▶ **ACTIVITY**
Return the lines below in which the string "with" occurs.

▶ **SUPPLIED INFORMATION**
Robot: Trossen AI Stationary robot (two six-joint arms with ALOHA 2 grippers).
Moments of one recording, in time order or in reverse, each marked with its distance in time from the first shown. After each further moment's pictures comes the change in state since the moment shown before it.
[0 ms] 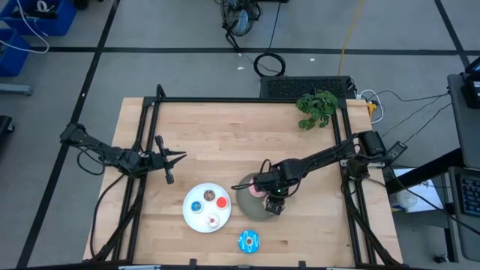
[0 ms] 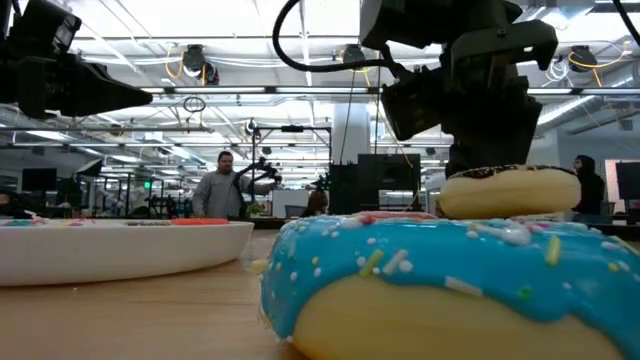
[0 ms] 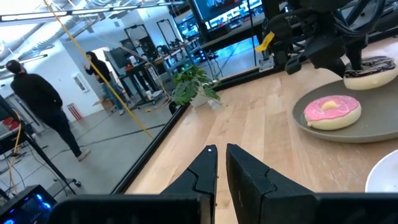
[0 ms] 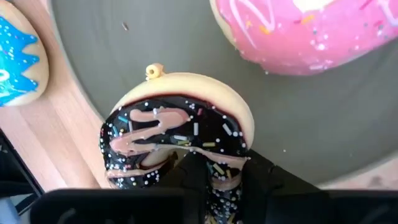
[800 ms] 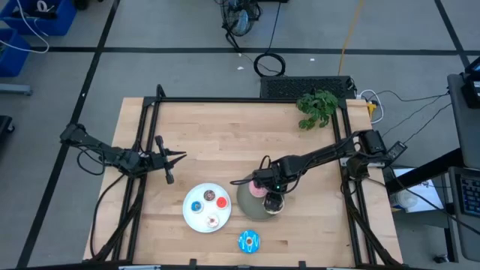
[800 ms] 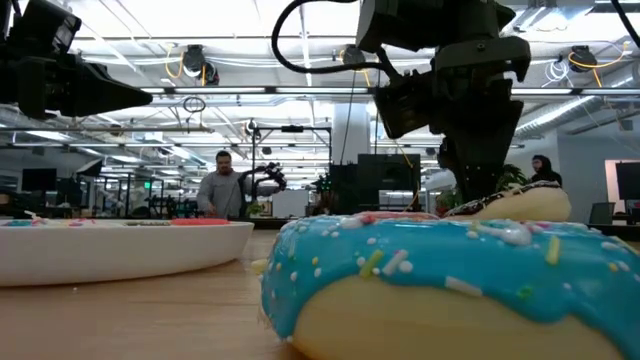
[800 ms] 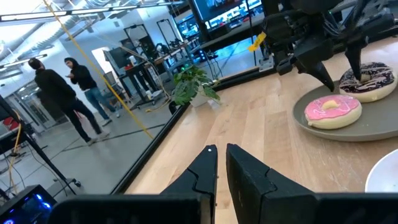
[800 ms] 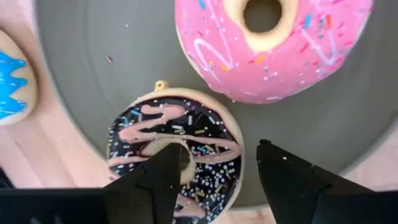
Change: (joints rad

▶ **RESPONSE BELOW**
Robot: Trossen AI Stationary robot (two six-joint arms with ALOHA 2 grippers).
Moments of one recording, in time order or in reverse, each marked with its distance in time from the first shown. After each further moment's pictures comes the change in state since the moment shown before it.

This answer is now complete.